Ignacio Camacho-ABC
- En España hay 2,5 millones más de personas en pobreza severa que hace tres años. El escudo social es un fiasco
Cáritas es la sal de la tierra. Y además de ayudarla hay que escuchar siempre sus diagnósticos sobre la estructura de la pobreza porque nadie conoce la realidad de la exclusión mejor que quienes se fajan con ella. Ni los partidos políticos ni los sindicatos, que viven del dinero de los ciudadanos, han bajado nunca a esa trinchera donde clama la necesidad de unas capas sociales cuya tragedia perdedora estropea el complaciente retrato de la sociedad de la opulencia. Al informe Foessa se le puede matizar su tendencia a descontar las rentas indirectas, las que proporciona el Estado a través de servicios públicos como la sanidad o la enseñanza, pero incluso corrigiendo sus cifras a la baja refleja en cada entrega un panorama de precariedad al que ninguna conciencia decente puede dar la espalda. Ésa es la otra cara de España, la de las familias en situación dramática, la de los estragos del desempleo y la quiebra, la de las clases medias proletarizadas por sucesivas crisis que las van empujando al abismo de la desesperanza.
He aquí a grandes rasgos los datos de la devastación tras dieciocho meses de pandemia: once millones de personas en riesgo de pobreza (22,7% más que en 2018), de las que seis millones viven con carencias materiales severas en alimentación, energía o vivienda. Mirándolo al revés, menos de la mitad de la población, sólo un 41,2 por ciento, disfruta de una integración socioeconómica plena. Mientras la prosperidad ha caído nueve puntos, la estrechez se está cronificando. El país en conjunto acumula dos millones y medio más de pobres en sentido estricto respecto a hace tres años. En uno de cada cuatro hogares hay alguien con dificultades de trabajo y ha subido hasta el 10% la proporción de los que tienen a todos sus miembros en paro. Y lógicamente la penuria aumenta su impacto sobre las familias con hijos a cargo. Éste el cuadro. El famoso escudo social para ‘no dejar a nadie atrás’ no ha funcionado.
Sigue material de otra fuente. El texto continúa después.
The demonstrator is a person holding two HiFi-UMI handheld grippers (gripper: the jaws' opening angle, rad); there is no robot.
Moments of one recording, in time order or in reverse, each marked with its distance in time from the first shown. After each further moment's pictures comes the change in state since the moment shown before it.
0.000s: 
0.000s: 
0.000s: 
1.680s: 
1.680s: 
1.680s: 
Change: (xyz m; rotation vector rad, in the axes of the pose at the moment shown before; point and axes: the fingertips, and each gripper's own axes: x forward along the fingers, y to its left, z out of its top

La letra pequeña del estudio dice que el Ingreso Mínimo Vital fue denegado a la mitad de los solicitantes en circunstancias de desamparo, y que la mayoría, tres de cada cuatro, ni siquiera lo llegaron a pedir por el exceso de barreras técnicas para tramitarlo. Foessa se guarda de decirlo en términos antipáticos pero sugiere que existe un evidente fallo administrativo detrás de ese fracaso. Habrá que decirlo, pues, más claro: la medida estrella del Gobierno en protección social ha resultado un fiasco. El maquillaje político de la crisis se ha derretido por ineficacia del aparato burocrático. La resiliencia y demás mantras propagandísticos de Sánchez eran sólo efectismo retórico para aderezar las plomizas homilías dominicales; detrás no había nada más que una gestión deplorable. Y sin el esfuerzo de Cáritas y otras organizaciones, eclesiales en su mayor parte, no habría paliativos capaces de atemperar la catástrofe.